Starting from Jason B's implementation, I eventually wrote my own version which processes bit-blocks instead of single bits. One difference is that it is lsb: It starts from lowest output bits going to highest. This only makes it harder to read with a binary dump, like Linux xxd -b. As a detail, int* can be trivially changed to int64_t*, and it should even better be unsigned. I have already tested this version with a few million arrays and it seems solid, so I share will the rest:
int pack2(int *input, int nin, unsigned char* output, int n)
{
int obit = 0;
int ibit = 0;
int ibite = 0;
int nout = 0;
if(nin>0) output[0] = 0;
for(int i=0; i<nin; i++)
{
ibit = 0;
while(ibit < n) {
ibite = std::min(n, ibit + 8 - obit);
output[nout] |= (input[i] & (((1 << ibite)-1) ^ ((1 << ibit)-1))) >> ibit << obit;
obit += ibite - ibit;
nout += obit >> 3;
if(obit & 8) output[nout] = 0;
obit &= 7;
ibit = ibite;
}
}
return nout;
}
int unpack2(int *oinput, int nin, unsigned char* ioutput, int n)
{
int obit = 0;
int ibit = 0;
int ibite = 0;
int nout = 0;
for(int i=0; i<nin; i++)
{
oinput[i] = 0;
ibit = 0;
while(ibit < n) {
ibite = std::min(n, ibit + 8 - obit);
oinput[i] |= (ioutput[nout] & (((1 << (ibite-ibit+obit))-1) ^ ((1 << obit)-1))) >> obit << ibit;
obit += ibite - ibit;
nout += obit >> 3;
obit &= 7;
ibit = ibite;
}
}
return nout;
}
I know this might seem like the obvious thing to say as I'm sure there's actually a solution, but why not use a smaller type, like uint8_t (max 255)? or uint16_t (max 65535)?. I'm sure you could bit-manipulate on an int64_t using defined values and or operations and the like, but, aside from an academic exercise, why?

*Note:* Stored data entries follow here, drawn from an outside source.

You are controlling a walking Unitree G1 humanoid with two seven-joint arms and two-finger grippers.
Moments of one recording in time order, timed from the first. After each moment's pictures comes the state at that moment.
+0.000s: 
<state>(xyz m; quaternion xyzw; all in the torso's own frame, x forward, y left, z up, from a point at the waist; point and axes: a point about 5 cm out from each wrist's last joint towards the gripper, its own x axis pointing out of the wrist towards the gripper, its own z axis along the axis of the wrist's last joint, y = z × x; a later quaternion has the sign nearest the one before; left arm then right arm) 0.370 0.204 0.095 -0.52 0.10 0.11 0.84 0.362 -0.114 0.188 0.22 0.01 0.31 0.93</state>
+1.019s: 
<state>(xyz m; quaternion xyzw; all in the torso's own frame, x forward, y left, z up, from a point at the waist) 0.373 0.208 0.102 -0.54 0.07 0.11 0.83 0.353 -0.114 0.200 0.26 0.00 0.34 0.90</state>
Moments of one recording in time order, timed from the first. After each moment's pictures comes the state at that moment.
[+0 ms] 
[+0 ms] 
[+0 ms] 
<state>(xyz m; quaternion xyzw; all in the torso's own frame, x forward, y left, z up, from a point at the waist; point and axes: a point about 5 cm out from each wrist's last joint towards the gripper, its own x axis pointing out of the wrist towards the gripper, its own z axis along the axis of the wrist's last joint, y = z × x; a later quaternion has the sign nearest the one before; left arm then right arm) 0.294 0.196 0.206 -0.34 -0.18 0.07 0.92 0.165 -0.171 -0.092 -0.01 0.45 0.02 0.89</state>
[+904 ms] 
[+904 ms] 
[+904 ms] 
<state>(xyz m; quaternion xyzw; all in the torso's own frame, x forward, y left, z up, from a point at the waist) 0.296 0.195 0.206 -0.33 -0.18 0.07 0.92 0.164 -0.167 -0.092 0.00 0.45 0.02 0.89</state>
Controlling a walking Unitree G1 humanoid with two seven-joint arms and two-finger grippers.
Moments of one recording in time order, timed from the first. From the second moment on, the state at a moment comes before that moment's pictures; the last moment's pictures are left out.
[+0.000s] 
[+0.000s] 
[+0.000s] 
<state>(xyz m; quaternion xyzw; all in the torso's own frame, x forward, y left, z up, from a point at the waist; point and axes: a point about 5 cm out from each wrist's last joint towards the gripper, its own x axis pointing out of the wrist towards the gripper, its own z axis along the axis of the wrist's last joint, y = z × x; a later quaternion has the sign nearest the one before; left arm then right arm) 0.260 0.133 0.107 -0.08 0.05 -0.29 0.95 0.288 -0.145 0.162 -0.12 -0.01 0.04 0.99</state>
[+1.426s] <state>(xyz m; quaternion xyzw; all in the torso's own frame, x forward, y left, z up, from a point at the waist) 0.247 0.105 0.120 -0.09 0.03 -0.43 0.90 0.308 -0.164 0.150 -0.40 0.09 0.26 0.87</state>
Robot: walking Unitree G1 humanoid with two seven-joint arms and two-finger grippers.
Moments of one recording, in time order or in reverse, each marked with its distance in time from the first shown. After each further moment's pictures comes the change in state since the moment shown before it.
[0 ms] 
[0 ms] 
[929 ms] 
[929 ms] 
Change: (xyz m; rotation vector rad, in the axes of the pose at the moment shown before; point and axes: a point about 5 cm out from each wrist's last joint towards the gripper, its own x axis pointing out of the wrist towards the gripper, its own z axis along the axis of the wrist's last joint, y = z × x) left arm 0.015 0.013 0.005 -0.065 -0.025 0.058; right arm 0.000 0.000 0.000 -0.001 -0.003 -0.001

And on the note of academic exercises, Bit Twiddling Hacks is a good read.
If you have fixed sizes, e.g. you know your number is 38bit rather than 64, you can build structures using bit specifications. Amusing you also have smaller elements to fit in the remaining space.
struct example {
/* 64bit number cut into 3 different sized sections */
uint64_t big_num:38;
uint64_t small_num:16;
uint64_t itty_num:10;
/* 8 bit number cut in two */
uint8_t nibble_A:4;
uint8_t nibble_B:4;
};
This isn't big/little endian safe without some hoop-jumping, so can only be used within a program rather than in a exported data format. It's quite often used to store boolean values in single bits without defining shifts and masks.
I don't think you can avoid iterating across the elements.
AFAIK Huffman encoding requires the frequencies of the "symbols", which unless you know the statistics of the "process" generating the integers, you will have to compute (by iterating across every element).